• **Exercise objective**:
An exact copy of the listing below is required, minus its pictures.

• **Provided material**:

________________________

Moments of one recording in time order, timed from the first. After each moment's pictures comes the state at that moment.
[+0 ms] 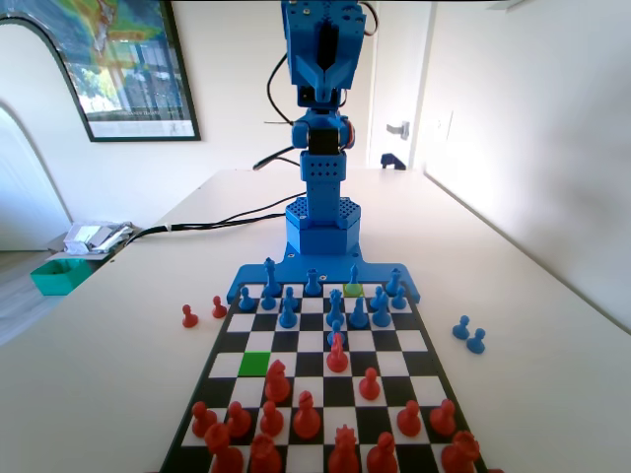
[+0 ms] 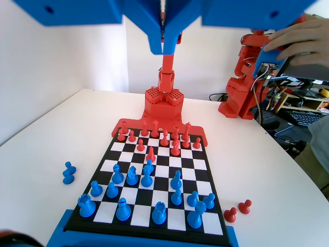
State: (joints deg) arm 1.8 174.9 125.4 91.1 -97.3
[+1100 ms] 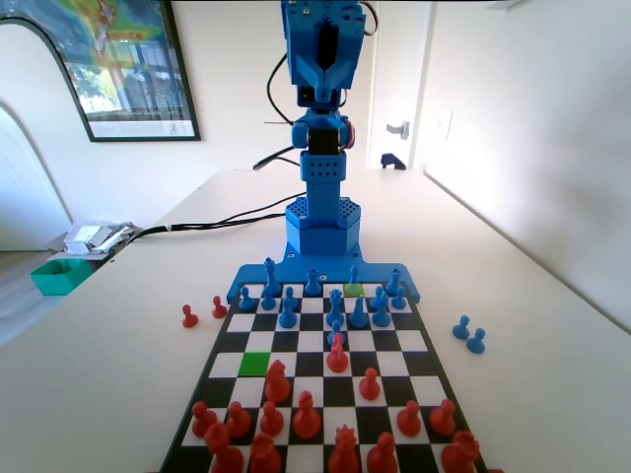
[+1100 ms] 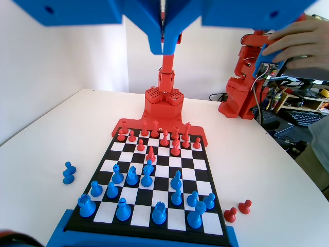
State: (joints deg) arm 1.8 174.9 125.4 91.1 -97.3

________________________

• **Reply**:
Moments of one recording in time order, timed from the first. After each moment's pictures comes the state at that moment.
[+0 ms] 
[+0 ms] 
State: (joints deg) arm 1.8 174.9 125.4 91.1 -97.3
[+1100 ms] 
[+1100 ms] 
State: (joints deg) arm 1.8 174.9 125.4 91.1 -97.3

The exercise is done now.